実際のところ、キリカさんが言うほど落ち着いてはいないけど。
一方、キリカさんはダイナソーであった。大人の女性として云々かんぬんとか叫んでいる。今にも口から火を吹きそうでちょっと面白い。こんな状況で言うのもなんだけど。
しかし、うん、大人の女性か。この人は器に入れる精神を何処かに置いてきちゃったのかもしれない。立派な器が二つもあるのに。
「とにかく……落とし前はつけないとね。ほら、わかるでしょ? お互い事情があるわけじゃない」
「確かにお約束の展開ではありますけども!」
「じゃあ、行くわよ……」
「飛ばしたくない! この思い出は飛ばしたくないですよ! どうしてそんな酷いことが出来るんですか! キリカさんの悪党! 呑んだくれ! ゲロゲロバー!」
涙を流しながら制止しようとする俺を余所にキリカさんは投球フォームに移行する。
何が起きたか。
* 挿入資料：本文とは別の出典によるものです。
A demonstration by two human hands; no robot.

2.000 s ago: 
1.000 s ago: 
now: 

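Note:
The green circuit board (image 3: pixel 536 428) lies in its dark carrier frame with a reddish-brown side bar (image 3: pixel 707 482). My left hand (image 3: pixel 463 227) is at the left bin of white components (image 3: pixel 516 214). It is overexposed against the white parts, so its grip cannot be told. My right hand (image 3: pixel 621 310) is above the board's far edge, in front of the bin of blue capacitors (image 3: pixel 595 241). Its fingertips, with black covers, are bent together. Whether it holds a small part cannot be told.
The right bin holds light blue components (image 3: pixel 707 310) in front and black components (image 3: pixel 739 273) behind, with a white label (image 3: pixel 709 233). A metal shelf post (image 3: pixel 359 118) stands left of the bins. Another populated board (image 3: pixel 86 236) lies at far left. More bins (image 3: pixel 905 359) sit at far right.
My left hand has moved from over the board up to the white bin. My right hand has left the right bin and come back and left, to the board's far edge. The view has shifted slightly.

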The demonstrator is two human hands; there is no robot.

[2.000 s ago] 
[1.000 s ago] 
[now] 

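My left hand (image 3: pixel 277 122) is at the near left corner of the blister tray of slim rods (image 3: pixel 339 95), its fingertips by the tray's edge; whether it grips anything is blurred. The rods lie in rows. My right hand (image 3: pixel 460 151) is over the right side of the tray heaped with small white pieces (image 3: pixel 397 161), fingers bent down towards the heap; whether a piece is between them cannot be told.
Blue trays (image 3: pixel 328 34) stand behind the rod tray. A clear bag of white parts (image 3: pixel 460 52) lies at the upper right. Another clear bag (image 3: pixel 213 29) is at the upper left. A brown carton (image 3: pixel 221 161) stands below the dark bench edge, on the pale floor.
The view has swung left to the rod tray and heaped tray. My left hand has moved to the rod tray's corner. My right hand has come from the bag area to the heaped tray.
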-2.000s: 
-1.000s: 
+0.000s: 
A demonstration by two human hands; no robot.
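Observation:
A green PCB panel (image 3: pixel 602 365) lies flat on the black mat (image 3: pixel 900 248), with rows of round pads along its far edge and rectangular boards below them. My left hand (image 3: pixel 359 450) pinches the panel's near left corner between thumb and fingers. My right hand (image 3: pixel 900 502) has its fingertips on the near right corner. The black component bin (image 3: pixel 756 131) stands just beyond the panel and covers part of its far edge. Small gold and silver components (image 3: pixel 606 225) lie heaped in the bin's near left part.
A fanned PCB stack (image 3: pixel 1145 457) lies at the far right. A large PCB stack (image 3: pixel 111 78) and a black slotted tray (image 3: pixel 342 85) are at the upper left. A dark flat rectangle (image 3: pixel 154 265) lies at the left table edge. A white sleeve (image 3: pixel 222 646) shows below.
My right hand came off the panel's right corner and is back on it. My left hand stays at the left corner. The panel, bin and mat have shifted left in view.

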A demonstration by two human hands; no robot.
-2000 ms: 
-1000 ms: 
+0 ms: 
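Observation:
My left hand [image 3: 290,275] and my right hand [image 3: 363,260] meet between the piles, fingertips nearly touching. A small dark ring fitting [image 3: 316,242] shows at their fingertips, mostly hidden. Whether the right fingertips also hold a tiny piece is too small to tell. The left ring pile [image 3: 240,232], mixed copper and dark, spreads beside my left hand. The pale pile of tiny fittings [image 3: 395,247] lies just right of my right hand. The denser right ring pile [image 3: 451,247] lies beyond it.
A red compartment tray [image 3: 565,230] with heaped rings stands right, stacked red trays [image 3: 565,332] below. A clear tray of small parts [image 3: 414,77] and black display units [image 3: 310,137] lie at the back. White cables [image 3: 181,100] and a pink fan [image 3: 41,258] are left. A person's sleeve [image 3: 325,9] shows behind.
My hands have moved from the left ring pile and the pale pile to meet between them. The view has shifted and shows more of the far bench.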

タオルは離れ、肌色が露わになった。
慌てに慌てた結果、左手のタオルを丸めて俺に投げつけることにしたらしい。世が世なら、球界に嵐を巻き起こすこととなるショッキングピンクの左腕と人体を知り尽くした名コーチの出会いだったろうさ。スポーツで根性な世界線ならね。
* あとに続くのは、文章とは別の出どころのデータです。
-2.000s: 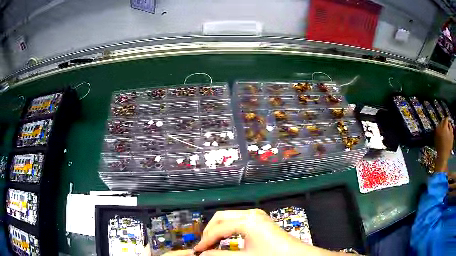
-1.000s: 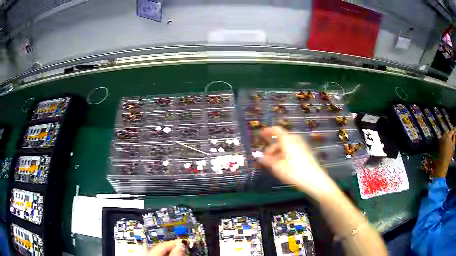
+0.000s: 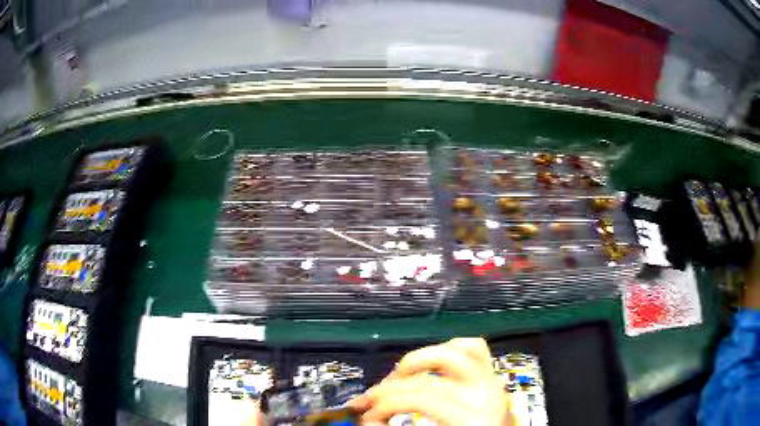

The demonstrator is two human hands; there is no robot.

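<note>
A phone unit (image 3: 312,399), blurred and tilted, is held above the near black tray (image 3: 583,366) at the bottom edge. My left hand (image 3: 248,411) is at the unit's left side, mostly cut off by the picture's edge. My right hand (image 3: 442,384) is over the tray with its fingertips at the unit's right edge. Whether a small part is between those fingertips is hidden. Other phone units lie in the tray at left (image 3: 237,383) and right (image 3: 525,387); another is partly covered by my right hand.
Two clear blister stacks, left (image 3: 325,299) and right (image 3: 542,287), stand behind the tray. A black carrier tray (image 3: 112,320) with phone units stands at left. White paper (image 3: 162,349) lies near it. A red-dotted sheet (image 3: 662,301) and a person's blue sleeve (image 3: 733,374) are at right.
My right hand has come back from the right clear stack to the phone unit. The unit now looks lower and more tilted. The view has shifted, so the bench appears further right.
</note>
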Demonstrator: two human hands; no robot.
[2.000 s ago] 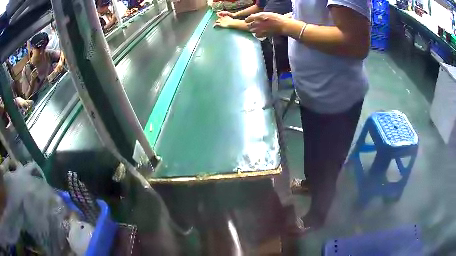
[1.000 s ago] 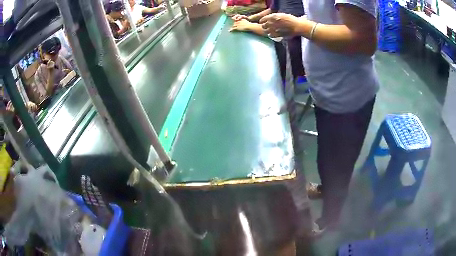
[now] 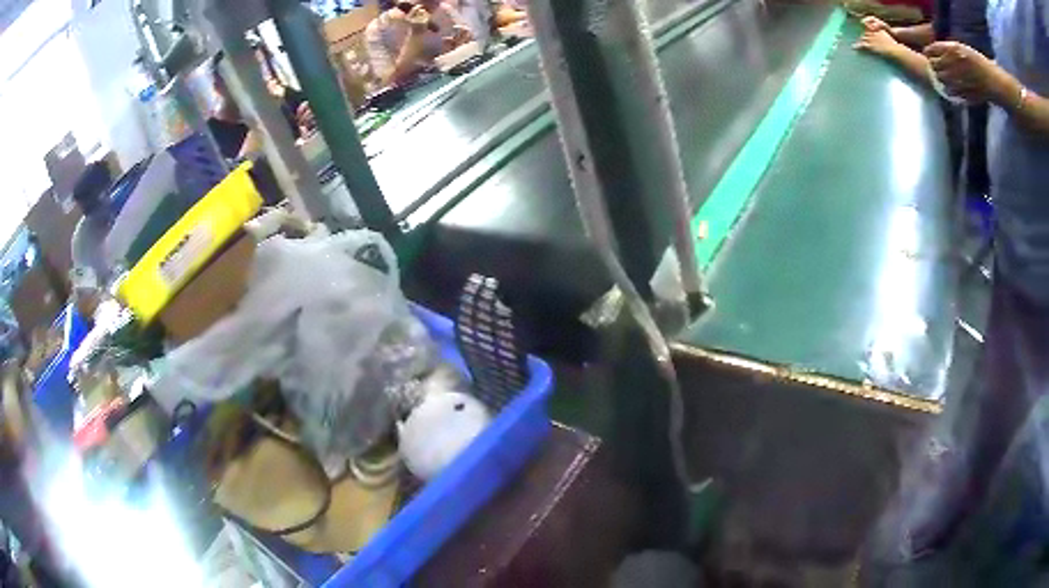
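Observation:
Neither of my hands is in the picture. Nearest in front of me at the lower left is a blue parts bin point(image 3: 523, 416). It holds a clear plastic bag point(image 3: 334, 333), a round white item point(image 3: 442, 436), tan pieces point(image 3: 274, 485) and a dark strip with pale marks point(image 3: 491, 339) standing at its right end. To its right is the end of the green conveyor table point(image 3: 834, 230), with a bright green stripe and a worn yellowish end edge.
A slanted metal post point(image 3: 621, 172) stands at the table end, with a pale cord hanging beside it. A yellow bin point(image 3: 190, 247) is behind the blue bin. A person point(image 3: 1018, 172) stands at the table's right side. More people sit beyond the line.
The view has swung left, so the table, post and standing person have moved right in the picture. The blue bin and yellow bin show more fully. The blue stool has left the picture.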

「悪党で結構だけど……ゲロゲロバー言うなあああああああああああああああああ!!!!!!」
トルネード投法から放たれたタオルは俺の顔面にストライクした。そのまま視界はホワイトアウトである。見かけによらぬ豪腕であった。
「月が! 月が見えたぜダブルムーン!」
こうして俺は抵抗むなしく、風呂上がりの香りの中に沈んだのでした。さらば桃色のメモリーよ。